_Your goal:_ Restate all the data word for word, leaving nothing out.

_Data:_
☆ ☆ ☆ ☆ ☆ ☆ ☆

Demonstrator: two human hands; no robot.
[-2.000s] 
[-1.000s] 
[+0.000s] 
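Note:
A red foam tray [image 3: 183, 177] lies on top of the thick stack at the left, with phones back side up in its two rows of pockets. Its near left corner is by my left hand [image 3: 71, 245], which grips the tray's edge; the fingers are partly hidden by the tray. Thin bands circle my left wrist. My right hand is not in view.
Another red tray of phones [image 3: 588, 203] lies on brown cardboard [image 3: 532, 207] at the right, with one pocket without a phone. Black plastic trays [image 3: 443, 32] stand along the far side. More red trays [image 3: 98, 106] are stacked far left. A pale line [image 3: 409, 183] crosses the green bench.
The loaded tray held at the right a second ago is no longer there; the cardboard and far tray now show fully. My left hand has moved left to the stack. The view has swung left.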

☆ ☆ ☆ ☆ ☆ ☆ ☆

_Response box:_
Demonstrator: two human hands; no robot.
[-2.000s] 
[-1.000s] 
[+0.000s] 
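Note:
A red foam tray [image 3: 183, 177] lies on top of the thick stack at the left, with phones back side up in its two rows of pockets. Its near left corner is by my left hand [image 3: 71, 245], which grips the tray's edge; the fingers are partly hidden by the tray. Thin bands circle my left wrist. My right hand is not in view.
Another red tray of phones [image 3: 588, 203] lies on brown cardboard [image 3: 532, 207] at the right, with one pocket without a phone. Black plastic trays [image 3: 443, 32] stand along the far side. More red trays [image 3: 98, 106] are stacked far left. A pale line [image 3: 409, 183] crosses the green bench.
The loaded tray held at the right a second ago is no longer there; the cardboard and far tray now show fully. My left hand has moved left to the stack. The view has swung left.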

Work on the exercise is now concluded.